Go through the records, and copy each line in which the string "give" is present.
**** Information shown ****
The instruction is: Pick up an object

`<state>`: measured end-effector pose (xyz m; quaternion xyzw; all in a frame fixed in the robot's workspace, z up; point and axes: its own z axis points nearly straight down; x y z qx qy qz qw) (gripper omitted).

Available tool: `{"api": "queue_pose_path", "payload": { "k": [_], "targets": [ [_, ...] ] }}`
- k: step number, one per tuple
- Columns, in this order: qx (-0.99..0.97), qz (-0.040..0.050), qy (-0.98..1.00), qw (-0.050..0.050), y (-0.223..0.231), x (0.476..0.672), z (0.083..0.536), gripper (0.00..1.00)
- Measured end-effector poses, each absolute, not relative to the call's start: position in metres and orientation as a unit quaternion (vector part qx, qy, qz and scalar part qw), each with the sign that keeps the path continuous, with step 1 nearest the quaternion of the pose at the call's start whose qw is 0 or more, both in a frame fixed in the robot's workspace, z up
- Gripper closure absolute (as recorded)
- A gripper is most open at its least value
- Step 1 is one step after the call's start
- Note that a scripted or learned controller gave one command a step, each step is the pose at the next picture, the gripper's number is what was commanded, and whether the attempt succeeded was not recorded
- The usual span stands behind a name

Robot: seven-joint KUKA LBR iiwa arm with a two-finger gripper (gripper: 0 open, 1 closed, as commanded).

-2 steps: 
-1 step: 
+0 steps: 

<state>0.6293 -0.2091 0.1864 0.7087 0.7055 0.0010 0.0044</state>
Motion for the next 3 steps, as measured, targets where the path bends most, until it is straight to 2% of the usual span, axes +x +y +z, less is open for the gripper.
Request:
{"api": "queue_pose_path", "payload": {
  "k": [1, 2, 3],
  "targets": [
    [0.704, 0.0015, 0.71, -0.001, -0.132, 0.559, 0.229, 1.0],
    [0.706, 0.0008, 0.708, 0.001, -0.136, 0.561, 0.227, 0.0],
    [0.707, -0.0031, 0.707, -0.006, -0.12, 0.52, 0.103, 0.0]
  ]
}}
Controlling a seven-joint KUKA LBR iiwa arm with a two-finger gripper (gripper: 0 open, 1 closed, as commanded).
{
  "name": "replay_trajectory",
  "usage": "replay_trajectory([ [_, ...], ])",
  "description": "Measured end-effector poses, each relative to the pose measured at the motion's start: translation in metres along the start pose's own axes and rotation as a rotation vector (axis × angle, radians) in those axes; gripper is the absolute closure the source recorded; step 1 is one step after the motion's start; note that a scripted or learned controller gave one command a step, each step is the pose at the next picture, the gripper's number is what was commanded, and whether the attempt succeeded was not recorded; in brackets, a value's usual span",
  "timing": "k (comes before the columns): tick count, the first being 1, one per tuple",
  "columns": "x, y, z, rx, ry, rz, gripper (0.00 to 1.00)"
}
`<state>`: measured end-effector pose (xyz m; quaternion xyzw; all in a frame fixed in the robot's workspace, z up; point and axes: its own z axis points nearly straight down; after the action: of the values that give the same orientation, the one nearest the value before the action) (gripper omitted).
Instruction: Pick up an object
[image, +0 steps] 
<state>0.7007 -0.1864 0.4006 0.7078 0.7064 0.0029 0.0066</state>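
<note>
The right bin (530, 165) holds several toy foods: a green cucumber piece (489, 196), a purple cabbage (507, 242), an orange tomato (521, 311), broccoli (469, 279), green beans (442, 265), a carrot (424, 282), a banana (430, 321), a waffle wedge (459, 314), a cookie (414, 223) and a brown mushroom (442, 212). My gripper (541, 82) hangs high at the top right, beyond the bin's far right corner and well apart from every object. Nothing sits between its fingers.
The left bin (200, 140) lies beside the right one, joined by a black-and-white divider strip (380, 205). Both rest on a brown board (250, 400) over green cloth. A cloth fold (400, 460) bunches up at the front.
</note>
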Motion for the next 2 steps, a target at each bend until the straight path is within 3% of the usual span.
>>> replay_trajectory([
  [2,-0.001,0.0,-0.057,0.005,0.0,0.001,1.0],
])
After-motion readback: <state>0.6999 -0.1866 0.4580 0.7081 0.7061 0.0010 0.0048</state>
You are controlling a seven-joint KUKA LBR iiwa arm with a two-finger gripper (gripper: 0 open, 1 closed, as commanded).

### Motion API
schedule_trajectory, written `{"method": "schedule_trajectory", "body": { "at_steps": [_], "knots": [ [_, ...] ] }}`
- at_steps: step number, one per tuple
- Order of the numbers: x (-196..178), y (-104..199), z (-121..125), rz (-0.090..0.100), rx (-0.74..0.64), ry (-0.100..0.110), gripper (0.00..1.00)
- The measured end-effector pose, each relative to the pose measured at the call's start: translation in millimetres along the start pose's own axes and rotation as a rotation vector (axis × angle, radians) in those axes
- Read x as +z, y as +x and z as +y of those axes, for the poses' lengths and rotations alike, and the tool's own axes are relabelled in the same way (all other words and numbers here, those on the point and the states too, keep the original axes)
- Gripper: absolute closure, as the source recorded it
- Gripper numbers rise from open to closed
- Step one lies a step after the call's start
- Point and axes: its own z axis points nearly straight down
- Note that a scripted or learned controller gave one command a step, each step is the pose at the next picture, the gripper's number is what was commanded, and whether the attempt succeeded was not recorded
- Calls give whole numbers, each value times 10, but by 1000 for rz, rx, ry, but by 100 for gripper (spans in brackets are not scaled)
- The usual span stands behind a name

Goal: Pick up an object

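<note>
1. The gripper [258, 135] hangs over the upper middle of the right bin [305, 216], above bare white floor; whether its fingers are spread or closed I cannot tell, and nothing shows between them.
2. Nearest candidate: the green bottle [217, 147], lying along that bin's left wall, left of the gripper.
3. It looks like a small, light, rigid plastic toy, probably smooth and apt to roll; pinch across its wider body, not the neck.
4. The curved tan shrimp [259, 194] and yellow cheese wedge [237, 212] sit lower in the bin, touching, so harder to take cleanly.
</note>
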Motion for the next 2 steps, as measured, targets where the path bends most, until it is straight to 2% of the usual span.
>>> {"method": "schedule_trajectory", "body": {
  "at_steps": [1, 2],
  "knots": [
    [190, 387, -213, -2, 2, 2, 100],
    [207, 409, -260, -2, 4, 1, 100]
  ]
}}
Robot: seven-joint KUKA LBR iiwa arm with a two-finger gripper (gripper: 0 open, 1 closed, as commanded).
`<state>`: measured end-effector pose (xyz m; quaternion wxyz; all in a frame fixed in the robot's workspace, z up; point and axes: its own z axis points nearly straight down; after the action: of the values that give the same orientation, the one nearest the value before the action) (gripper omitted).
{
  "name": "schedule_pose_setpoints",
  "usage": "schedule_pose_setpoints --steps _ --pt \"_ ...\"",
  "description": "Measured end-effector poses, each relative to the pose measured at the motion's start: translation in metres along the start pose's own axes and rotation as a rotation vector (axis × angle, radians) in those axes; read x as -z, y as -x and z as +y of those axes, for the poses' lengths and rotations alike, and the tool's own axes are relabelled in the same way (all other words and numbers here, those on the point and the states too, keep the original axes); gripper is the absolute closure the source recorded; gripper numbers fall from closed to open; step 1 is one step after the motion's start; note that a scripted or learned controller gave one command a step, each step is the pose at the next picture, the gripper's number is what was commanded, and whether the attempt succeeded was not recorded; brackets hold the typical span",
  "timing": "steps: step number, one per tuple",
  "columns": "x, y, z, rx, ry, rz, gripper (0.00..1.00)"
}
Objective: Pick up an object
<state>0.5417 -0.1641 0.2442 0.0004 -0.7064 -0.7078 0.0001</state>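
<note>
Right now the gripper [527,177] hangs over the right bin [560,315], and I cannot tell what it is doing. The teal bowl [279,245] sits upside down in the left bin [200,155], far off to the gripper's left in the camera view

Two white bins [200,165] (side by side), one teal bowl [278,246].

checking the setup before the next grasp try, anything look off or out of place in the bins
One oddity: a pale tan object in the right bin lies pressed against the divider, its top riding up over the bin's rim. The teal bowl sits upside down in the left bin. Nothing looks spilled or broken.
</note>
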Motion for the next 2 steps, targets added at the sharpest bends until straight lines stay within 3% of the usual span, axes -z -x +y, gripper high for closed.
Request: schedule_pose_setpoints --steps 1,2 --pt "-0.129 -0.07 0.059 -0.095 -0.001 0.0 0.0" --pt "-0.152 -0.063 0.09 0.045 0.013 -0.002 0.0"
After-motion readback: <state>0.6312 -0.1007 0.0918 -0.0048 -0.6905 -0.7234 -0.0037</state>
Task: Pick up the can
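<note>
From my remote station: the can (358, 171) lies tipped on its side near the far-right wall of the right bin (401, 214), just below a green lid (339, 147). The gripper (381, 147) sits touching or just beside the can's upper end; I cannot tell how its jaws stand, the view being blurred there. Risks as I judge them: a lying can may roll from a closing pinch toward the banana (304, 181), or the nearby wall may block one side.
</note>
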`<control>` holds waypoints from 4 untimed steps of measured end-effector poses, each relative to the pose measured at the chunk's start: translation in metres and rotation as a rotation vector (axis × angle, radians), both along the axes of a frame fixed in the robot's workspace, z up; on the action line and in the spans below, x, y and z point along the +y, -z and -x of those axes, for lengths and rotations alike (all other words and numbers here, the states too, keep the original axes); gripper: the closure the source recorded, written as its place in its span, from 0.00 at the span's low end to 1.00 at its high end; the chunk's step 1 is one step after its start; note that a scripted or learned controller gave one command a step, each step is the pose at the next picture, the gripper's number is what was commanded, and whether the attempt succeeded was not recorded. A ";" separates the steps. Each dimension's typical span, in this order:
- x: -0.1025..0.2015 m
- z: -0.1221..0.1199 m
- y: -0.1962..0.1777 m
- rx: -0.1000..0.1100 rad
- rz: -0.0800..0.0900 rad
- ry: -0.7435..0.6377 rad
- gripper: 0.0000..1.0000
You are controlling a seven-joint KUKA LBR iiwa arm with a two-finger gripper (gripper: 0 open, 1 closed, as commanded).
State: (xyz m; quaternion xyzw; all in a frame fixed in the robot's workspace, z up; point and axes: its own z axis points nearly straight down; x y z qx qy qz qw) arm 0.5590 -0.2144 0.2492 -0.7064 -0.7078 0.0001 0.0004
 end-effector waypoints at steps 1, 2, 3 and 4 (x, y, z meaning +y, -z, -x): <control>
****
▶ **Solved exercise**:
`<state>`: measured end-effector pose (xyz m; quaternion xyzw; all in a frame fixed in the robot's workspace, z up; point and axes: its own z axis points nearly straight down; after the action: of the values that give the same orientation, the one nearest the value before the action) (gripper omitted).
- Calls give whole numbers, each value times 10, but by 1000 for rz, rx, ry, but by 100 for gripper (spans in brackets are not scaled)
`<state>`: measured end-effector pose (xyz m; quaternion wxyz; all in a frame fixed in the robot's workspace, z up; point and axes: its own z axis points nearly straight down; after the action: of the values that give the same orientation, the one nearest the value before the action) (gripper omitted).

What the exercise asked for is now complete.